How much does non-premade raw cost when you're not ordering 300lbs of it in bulk?


----------



## wyoung2153 (Feb 28, 2010)

ladyfreckles said:


> How much does non-premade raw cost when you're not ordering 300lbs of it in bulk?


I haven't found a good supplier yet that will do anything in bulk so I am stuck with grocery stores and their clearance section. I pay about $30-$55 every 2 weeks for my 100 lb GSD depending on pricing. It's not exactly the best deals but it's all I got until I find a place selling in bulk.


----------



## I_LOVE_MY_MIKKO (Oct 4, 2006)

I'm switching over to Blue Ridge Beef premade raw products. They are the cheapest I've found at about $2/lb and they don't have all of the additives. Blue Ridge Beef: Raw Meat for Dogs - Cats

I plan on still buying chicken necks to throw in for teeth cleaning reasons.


----------



## juliejujubean (May 4, 2011)

I just found the blue ridge beef at a local petshop (might i add they do not sell science diet so that automatically makes me want to support them)
That being said i want to keep her on her blue wilderness and get this when ever i can. She eats about 3.5 to 4 cups a day so i have no idea how much raw i should put in and cups to take out.


----------



## Freestep (May 1, 2011)

Premade raw gets very expensive if you're feeding a big dog. I do buy it for my cats, but I couldn't afford to feed my dogs that way. Currently I'm looking into a distributorship for premade raw, so that I can get it at wholesale.


----------



## martemchik (Nov 23, 2010)

I feed "Fresh is Best" pre-made raw as it is made locally and comes in "bulk" containers. Chicken is about $55 for 32 lbs and beef, turkey, or duck, is $70-80 for 32 lbs. I only feed it half the time so it doesn't hurt the wallet as much as it could. I don't have the space to freeze bulk sized orders of meat so this is really my only option. Its actually just a little more expensive than Orijen, and for that difference I prefer to feed raw. Maybe if I get a raise at work we will go to full time pre made raw. With only one dog its not that bad, if I had two they would probably be eating the Fromm kibble we switch out between meals.


----------



## anjum (Oct 29, 2011)

It looks like a decent diet & the nuggets & bars look like the same thing as the chubs, just in different forms. They could be convenient for a number of situations. 

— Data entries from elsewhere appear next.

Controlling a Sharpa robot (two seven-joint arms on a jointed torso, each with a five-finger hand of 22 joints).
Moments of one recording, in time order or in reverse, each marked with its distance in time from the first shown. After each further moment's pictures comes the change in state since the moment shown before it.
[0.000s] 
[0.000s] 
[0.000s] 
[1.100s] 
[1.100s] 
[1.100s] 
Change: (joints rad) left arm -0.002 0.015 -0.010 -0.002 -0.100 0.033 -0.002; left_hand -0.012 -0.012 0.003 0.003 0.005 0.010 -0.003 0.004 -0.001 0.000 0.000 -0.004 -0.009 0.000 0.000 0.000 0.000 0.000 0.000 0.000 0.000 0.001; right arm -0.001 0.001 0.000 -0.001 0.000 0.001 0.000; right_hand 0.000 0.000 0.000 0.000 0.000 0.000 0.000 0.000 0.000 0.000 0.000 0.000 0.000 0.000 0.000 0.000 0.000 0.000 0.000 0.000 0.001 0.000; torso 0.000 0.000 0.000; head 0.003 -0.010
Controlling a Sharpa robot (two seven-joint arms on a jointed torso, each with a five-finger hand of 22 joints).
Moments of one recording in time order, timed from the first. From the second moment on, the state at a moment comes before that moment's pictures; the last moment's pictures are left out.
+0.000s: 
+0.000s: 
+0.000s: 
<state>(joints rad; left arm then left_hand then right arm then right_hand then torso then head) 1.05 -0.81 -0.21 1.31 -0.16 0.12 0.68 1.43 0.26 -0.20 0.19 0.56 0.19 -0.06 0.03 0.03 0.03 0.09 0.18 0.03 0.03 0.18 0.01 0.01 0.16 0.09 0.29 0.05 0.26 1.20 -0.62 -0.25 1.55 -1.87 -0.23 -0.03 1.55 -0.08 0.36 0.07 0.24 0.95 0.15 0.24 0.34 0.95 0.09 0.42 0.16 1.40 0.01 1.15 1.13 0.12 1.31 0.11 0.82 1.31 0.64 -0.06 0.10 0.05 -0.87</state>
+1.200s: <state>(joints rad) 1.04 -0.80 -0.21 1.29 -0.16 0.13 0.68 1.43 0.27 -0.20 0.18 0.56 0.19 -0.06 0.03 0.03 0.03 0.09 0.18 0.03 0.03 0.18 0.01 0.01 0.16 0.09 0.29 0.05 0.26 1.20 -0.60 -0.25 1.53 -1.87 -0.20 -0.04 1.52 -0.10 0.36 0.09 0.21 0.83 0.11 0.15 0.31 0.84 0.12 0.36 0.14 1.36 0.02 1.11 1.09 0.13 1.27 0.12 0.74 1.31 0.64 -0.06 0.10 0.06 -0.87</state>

IMO, the main drawback of the pre-made, ground diets like this is that they don't provide the dental benefit of whole foods. But you could get the best of both worlds if you fed something like this most of the time, and gave a substantial & complicated RMB once a week or so. Or, on a regular basis, fed this plus a smaller RMB daily. 

Also, another thing to keep in mind, this product has a number of ingredients (mostly fruits & veggies). If your dog was prone to allergies (or developed them later), it's possible they could react to something & you'd need a limited ingredient diet. None of these ingredients strike me as ones that frequently cause allergies, but it's a small possibility.


----------



## mego (Jan 27, 2013)

Hello, sorry for bumping a year old thread, but I'm looking around at these prepacked raw foods. I hunted for threads but most were just about differences between feedign straight raw and prepackaged raw. 

What do you guys think the 'best' brand for prepacked frozen raw is right now? We do not have blue ridge beef in my area.


----------



## onyx'girl (May 18, 2007)

I did a google search with the words st. louis, MO raw food distributors and these came up:
Illinois, Missouri, Kansas, Iowa Delivery | My Pet Carnivore I get food from MPC so can vouche for the quality....a bit pricey on some things however.

Natural Healthy Diets for Dogs and Cats | Four Muddy Paws - A Self-Service Dog Wash and Healthy Pet Market | St. Louis, MO | Edwardsville, IL

Distributors - Oma's Pride Raw Pet Food
You could also join a local yahoo raw feeder group for more contacts in your area. There may be some that go in on the BRB in bulk orders that you could get in on.


----------



## Lauri & The Gang (Jun 28, 2001)

mego said:


> What do you guys think the 'best' brand for prepacked frozen raw is right now?


I like Bravo - seems to be the best bang for your buck. I tried Oma's Pride - was watererier (sp?) than Bravo.

I would also say save your money and don't bother with the "complete" formulas. They add things like carbs, veggies and fruits that dogs do not need, just to satisfy the AAFCO.


----------



## BowWowMeow (May 7, 2007)

I feed Rafi mostly Bravo chicken blend. It comes in a 10 lb. chub and it costs me $18. Sometimes there is a good deal on pre-packaged beef or lamb and I buy that so he gets some variety. He also gets an egg every day and tripe when can get it. 

My cats also eat Bravo but they do get the "Balance." It's a little more expensive ($11 for 5 pounds) but they are little so it's still a lot more affordable than feeding them canned or the little pre-packaged raw nuggets. Sometimes I run out and they get Rafi's blend.


----------



## volcano (Jan 14, 2013)

i duno what you meant by preparing meat? I thaw it and either put it into a bowl or feed out of hand, zero prep. Actually I do cut neck ito peices, otherwise my pup swallows them whole. But she chews feet up for awhile, she just knows.


----------